Most of those vehicles are higher priced than anything the Detroit Three offers, with maybe a few exceptions such as a top-of-the-line Corvette or heavy-duty pickup. For example, Cox Automotive's spokesman Mark Schirmer said in April the average transaction price for a Land Rover, which sells the most of the British brands in the states, was $113,000.
Fiorani said if Trump's goal with tariffs is to encourage more manufacturing in the United States, these British auto companies were not likely to ever build cars here.
“At 100,000 vehicles a year that’s a small factory that would be spread across seven brands and they would have to build a dozen unrelated vehicles," Fiorani said. "The factory itself would build vehicles that would cost $1 million apiece. That’s an exaggeration, but it would cost a fortune. You’d basically have to hand-build all of these products, even a Mini.”
A 'slap in the face to the US auto industry'
This deal is more aimed at moving an ally, Britain, from unfriendly terms to better terms, Fiorani said.
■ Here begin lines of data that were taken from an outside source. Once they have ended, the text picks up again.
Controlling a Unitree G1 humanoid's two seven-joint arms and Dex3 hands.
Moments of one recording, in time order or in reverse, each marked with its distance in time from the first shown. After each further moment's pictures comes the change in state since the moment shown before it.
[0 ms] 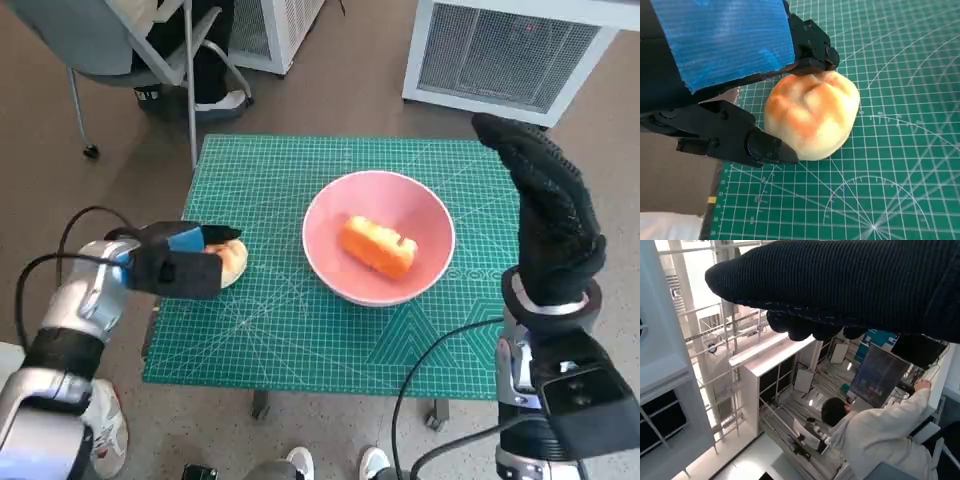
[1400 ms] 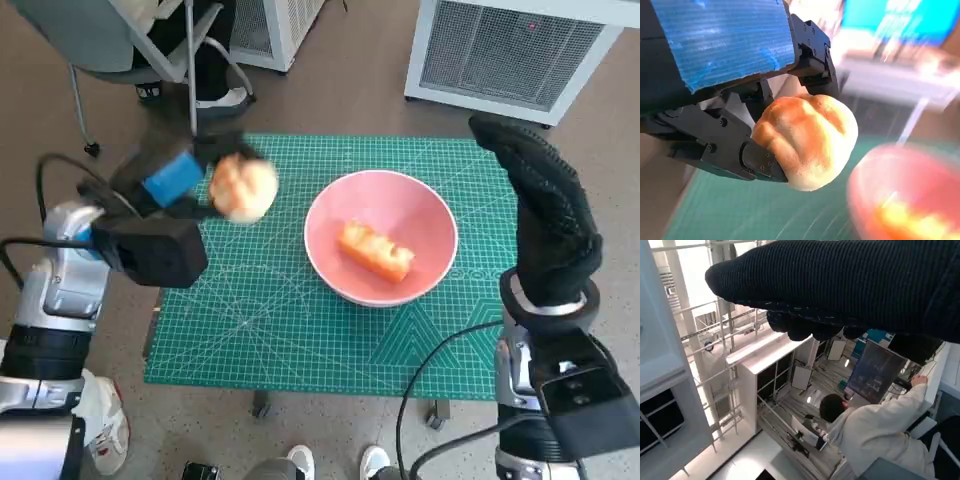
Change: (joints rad) left arm 0.029 -0.033 0.278 -0.650 -0.190 -0.011 0.189; right arm 0.008 0.003 0.009 -0.003 0.000 0.009 0.000
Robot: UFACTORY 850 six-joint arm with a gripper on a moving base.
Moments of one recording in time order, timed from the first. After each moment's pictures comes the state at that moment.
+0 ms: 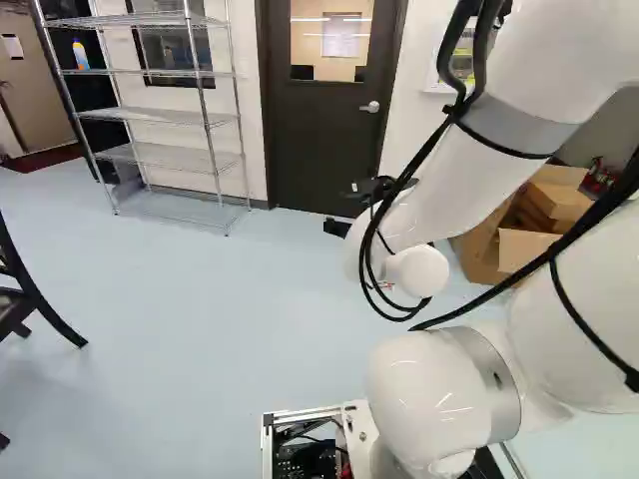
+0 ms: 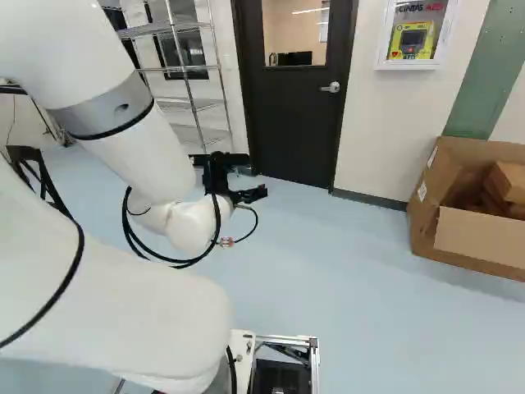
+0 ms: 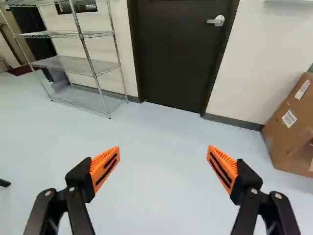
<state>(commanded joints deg) 0.0 16.0 -5.0 0.0 50.0 0.0</state>
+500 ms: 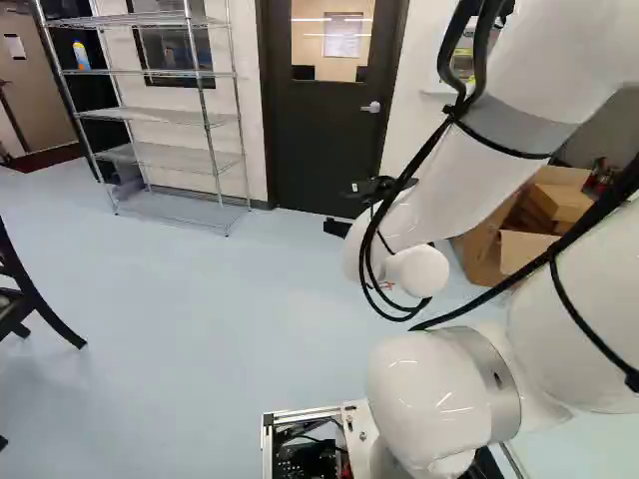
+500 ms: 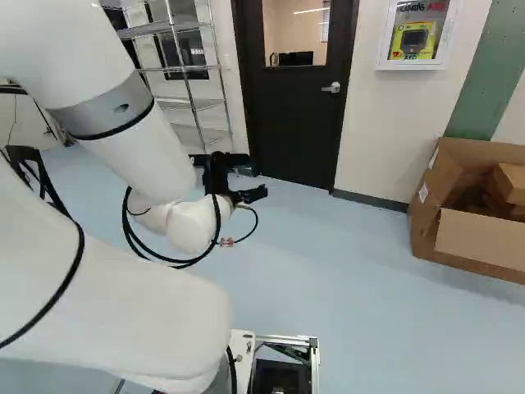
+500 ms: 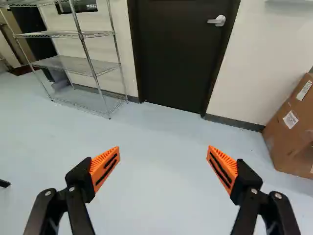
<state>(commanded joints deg) 0.0 16.0 -5.0 0.0 50.0 0.0</state>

"Canada should have been there first," Fiorani said. "But Canada is more difficult because they already have a free trade agreement underlying negotiations.”
Gordon agreed that not only was a U.K. deal less complicated than a deal with Canada or Mexico, but also "the Brits reacted less adversarially than the Canadians."
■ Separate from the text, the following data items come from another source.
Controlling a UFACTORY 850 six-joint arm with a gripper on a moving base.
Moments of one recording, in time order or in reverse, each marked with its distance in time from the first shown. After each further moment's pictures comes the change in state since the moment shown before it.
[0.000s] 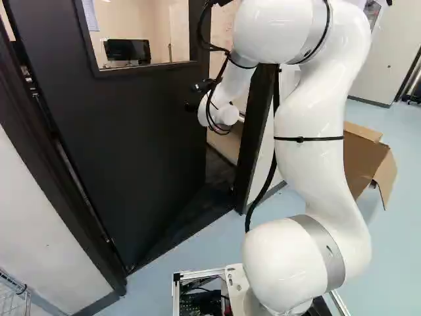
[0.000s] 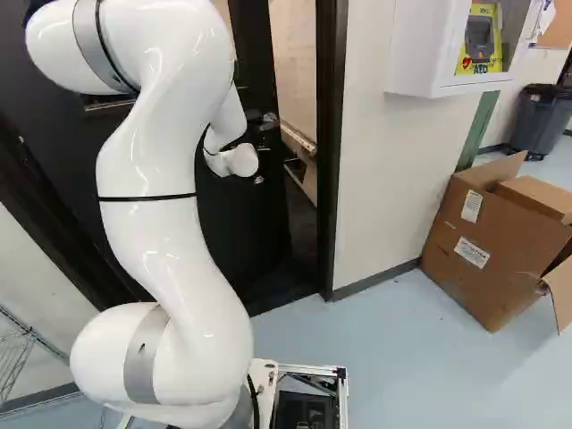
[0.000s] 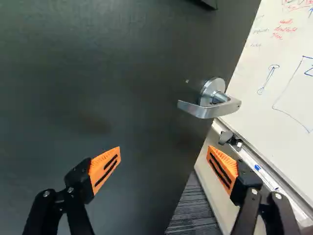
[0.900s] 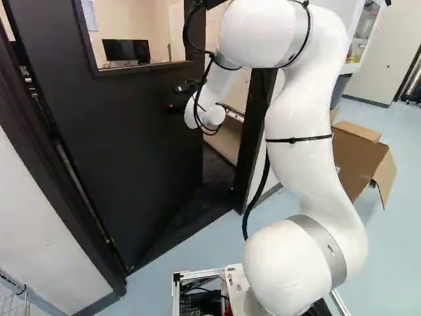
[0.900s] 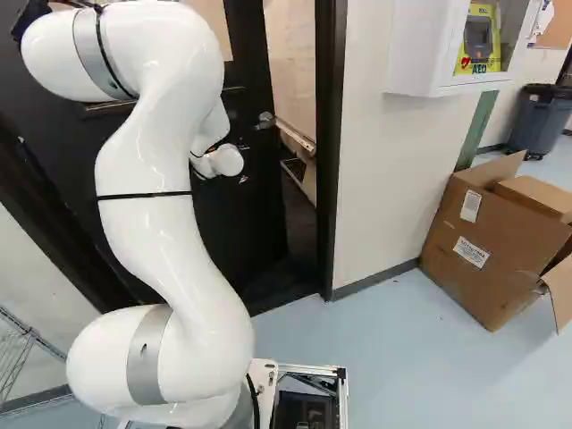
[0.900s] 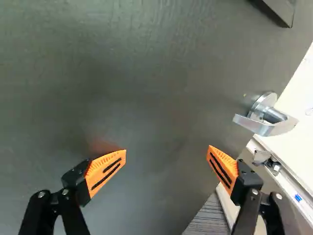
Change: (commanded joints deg) arm 6.4 -4.0 -5.1 -4.4 0.0 0.0
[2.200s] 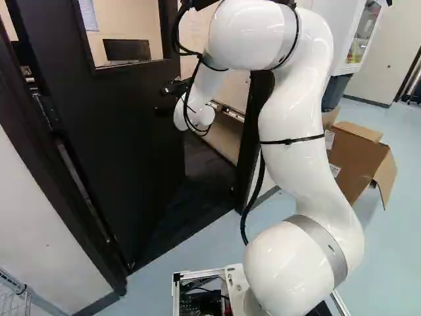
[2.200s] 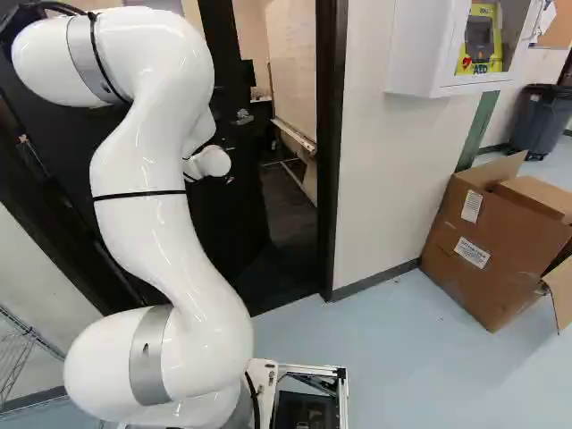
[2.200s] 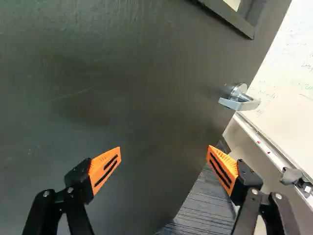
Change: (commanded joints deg) arm 4.2 0.6 0.8 -0.9 0.0 0.0
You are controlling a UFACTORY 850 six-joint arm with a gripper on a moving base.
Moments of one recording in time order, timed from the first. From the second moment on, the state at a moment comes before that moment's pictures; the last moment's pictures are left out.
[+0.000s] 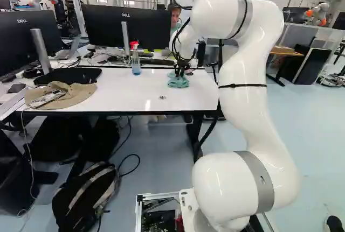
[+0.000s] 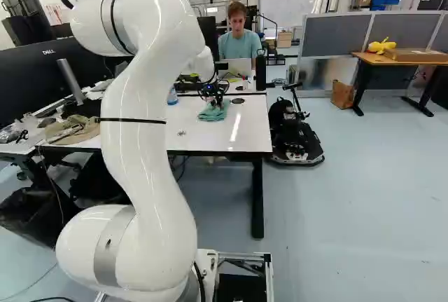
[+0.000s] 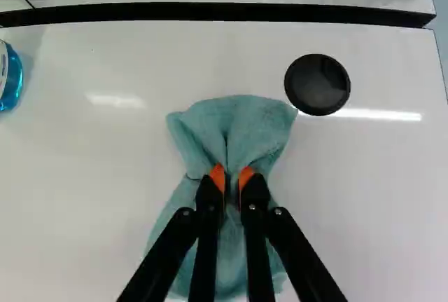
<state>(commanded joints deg) -0.8 -34.4 -82.9 0.0 -19.7 0.0</state>
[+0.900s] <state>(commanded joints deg) -0.3 -24.1 -69.0 0.0 -19.7 0.0</state>
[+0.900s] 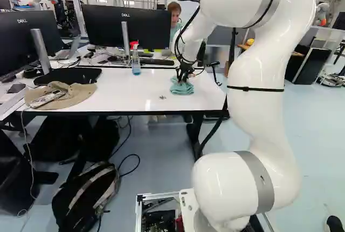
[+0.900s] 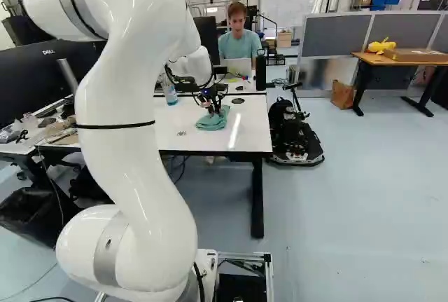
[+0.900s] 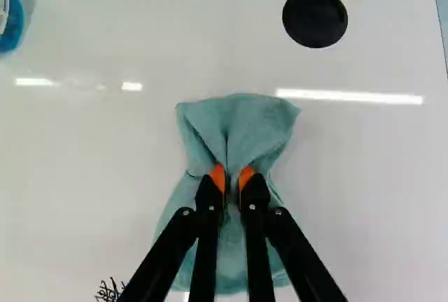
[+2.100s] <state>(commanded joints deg) 5.4 -30.8 -77.9 0.0 -19.7 0.0</state>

Wall Street analyst Dan Ives said the deal with Britain could hurt the U.S. car industry in the near-term and even long-term, depending on how things shake out. He called it a "George Costanza moment," referring to the oft-ridiculed character on the former popular sitcom "Seinfeld."
"The U.S. auto industry is getting no respect and the U.K. gets a sweetheart deal," Ives, managing director at Wedbush Securities, told the Free Press. "It's illogical. A slap in the face to the U.S. auto industry in our view."
Joe McCabe, CEO AutoForecast Solutions, said there is currently a 2.5% tariff on vehicles imported from Britain to the United States. So the 10% tariff is a small win for the United States, but it won’t move the needle in terms of opening up the U.K. market for more U.S.-assembled vehicles. In short, it does not provide any significant value to more U.S. production.
"This deal was a way to show the U.S. willingness to work with an ally, which should hopefully inspire other allies to come to the table, especially other European countries," McCabe told the Free Press.
He said the American Automakers Policy Council is 100% right in the idea that the highly integrated relationship with Canada and Mexico should be the priority. The White House's recent move to give a bit of relief to U.S. automakers to import up to 15% of their parts and get some tariff reimbursement shows some flexibility.
"However, with the reevaluation of USMCA coming up, the White House will most likely continue to leave the Canada/Mexico relationship in flux in an effort to control any new USMCA contract language to benefit the U.S.," McCabe said.
For now, Fiorani said the math under the current tariffs, with the reimbursements the Trump administration provided on April 29, still makes it cheaper to build the Ford Maverick, Bronco Sport and Mach-E in Mexico and to sell in the United States than for other automakers to import a vehicle from the United Kingdom.
Still, there lies that nagging concern among the U.S. auto industry: Other nations could get more favorable tariff deals ahead of U.S. automakers.
Said Fiorani, "One down. The rest of the world to go.”